• How to complete this task:
From the data that follows, print exactly the lines starting at the one containing "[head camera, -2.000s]" and ending at the one containing "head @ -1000"; include both of them and nothing more.
Available records: Begin
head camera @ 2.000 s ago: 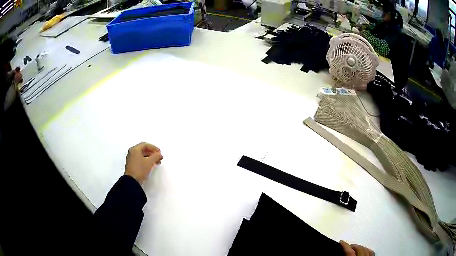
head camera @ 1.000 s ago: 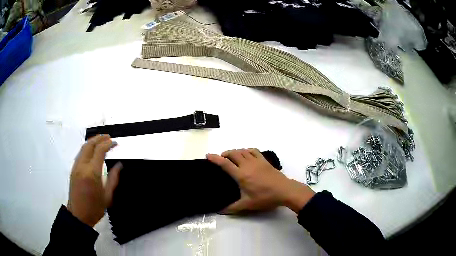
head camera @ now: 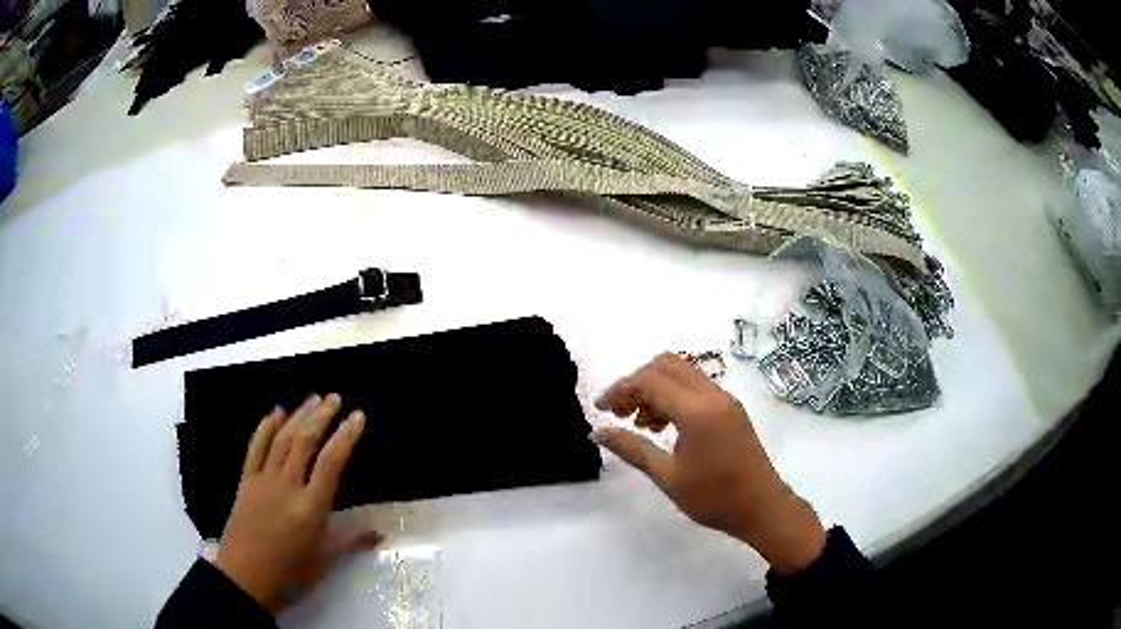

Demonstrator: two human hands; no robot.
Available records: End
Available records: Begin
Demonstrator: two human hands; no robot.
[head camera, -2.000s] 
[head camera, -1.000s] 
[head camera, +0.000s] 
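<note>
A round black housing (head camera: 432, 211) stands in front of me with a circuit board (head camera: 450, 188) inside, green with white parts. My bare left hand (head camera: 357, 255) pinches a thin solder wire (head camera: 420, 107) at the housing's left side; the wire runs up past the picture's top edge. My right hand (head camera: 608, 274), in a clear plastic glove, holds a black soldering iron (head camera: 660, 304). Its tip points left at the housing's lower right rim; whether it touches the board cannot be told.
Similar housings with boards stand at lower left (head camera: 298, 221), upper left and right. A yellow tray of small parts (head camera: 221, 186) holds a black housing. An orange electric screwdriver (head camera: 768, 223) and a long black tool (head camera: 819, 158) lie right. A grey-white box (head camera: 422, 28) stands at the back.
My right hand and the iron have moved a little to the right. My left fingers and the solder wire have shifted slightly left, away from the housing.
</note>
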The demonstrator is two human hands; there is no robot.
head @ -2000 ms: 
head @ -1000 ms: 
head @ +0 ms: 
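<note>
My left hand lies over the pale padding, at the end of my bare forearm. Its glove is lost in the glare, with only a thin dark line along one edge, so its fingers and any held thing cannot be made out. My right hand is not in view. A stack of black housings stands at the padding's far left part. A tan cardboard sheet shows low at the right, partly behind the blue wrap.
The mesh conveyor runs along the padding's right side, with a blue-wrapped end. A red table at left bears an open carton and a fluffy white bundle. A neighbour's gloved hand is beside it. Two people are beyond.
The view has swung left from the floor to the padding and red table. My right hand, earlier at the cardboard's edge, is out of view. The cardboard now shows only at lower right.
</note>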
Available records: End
• Written solution:
[head camera, -2.000s] 
[head camera, -1.000s] 
[head camera, +0.000s] 
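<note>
A round black housing (head camera: 432, 211) stands in front of me with a circuit board (head camera: 450, 188) inside, green with white parts. My bare left hand (head camera: 357, 255) pinches a thin solder wire (head camera: 420, 107) at the housing's left side; the wire runs up past the picture's top edge. My right hand (head camera: 608, 274), in a clear plastic glove, holds a black soldering iron (head camera: 660, 304). Its tip points left at the housing's lower right rim; whether it touches the board cannot be told.
Similar housings with boards stand at lower left (head camera: 298, 221), upper left and right. A yellow tray of small parts (head camera: 221, 186) holds a black housing. An orange electric screwdriver (head camera: 768, 223) and a long black tool (head camera: 819, 158) lie right. A grey-white box (head camera: 422, 28) stands at the back.
My right hand and the iron have moved a little to the right. My left fingers and the solder wire have shifted slightly left, away from the housing.
</note>
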The demonstrator is two human hands; there is no robot.
head @ -2000 ms: 
head @ -1000 ms: 

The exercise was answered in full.